■ WORK INSTRUCTIONS:
Repeat, exactly and in full, the lines of the listing below, but without any pictures.

+++

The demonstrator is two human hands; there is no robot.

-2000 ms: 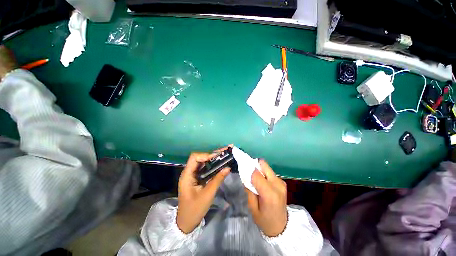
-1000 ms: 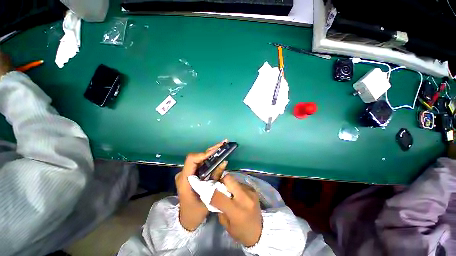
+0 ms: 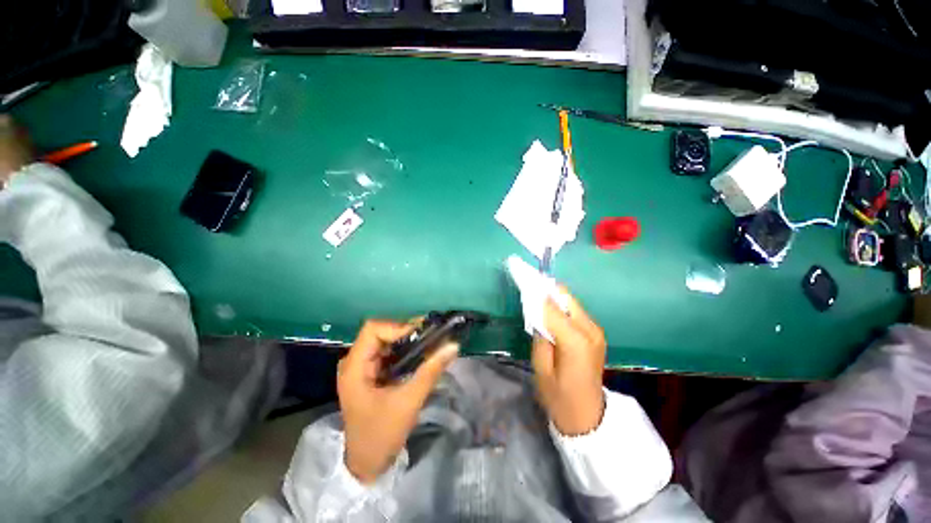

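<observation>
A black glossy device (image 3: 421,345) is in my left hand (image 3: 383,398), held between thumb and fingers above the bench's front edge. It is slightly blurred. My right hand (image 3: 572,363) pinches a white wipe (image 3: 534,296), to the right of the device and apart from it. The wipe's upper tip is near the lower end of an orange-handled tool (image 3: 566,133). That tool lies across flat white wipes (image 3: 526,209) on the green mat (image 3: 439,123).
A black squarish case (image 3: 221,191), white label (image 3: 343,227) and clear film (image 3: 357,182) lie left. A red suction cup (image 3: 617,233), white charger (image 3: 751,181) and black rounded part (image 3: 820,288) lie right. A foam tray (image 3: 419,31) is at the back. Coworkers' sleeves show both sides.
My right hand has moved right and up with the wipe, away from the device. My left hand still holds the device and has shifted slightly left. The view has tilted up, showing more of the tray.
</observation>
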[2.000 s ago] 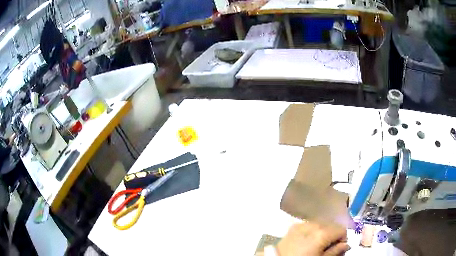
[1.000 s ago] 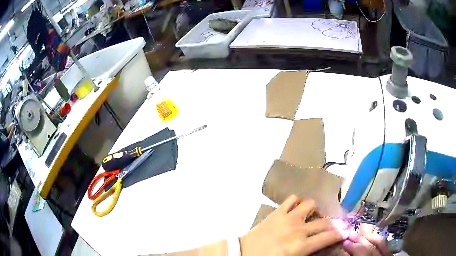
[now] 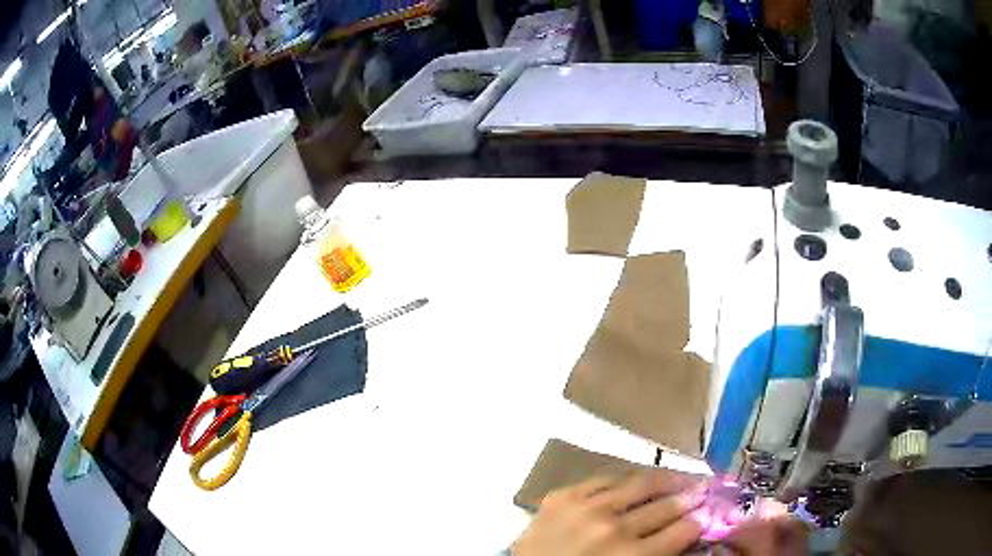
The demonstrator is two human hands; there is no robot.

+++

■ EXERCISE RESPONSE:
The demonstrator is two human hands; there is no robot.

-2000 ms: 
-1000 ms: 
+0 ms: 

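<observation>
A black glossy device (image 3: 421,345) is in my left hand (image 3: 383,398), held between thumb and fingers above the bench's front edge. It is slightly blurred. My right hand (image 3: 572,363) pinches a white wipe (image 3: 534,296), to the right of the device and apart from it. The wipe's upper tip is near the lower end of an orange-handled tool (image 3: 566,133). That tool lies across flat white wipes (image 3: 526,209) on the green mat (image 3: 439,123).
A black squarish case (image 3: 221,191), white label (image 3: 343,227) and clear film (image 3: 357,182) lie left. A red suction cup (image 3: 617,233), white charger (image 3: 751,181) and black rounded part (image 3: 820,288) lie right. A foam tray (image 3: 419,31) is at the back. Coworkers' sleeves show both sides.
My right hand has moved right and up with the wipe, away from the device. My left hand still holds the device and has shifted slightly left. The view has tilted up, showing more of the tray.
</observation>
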[2.000 s ago] 
[1.000 s ago] 
[now] 
The demonstrator is two human hands; there is no robot.

An answer has been given, and the exercise is complete.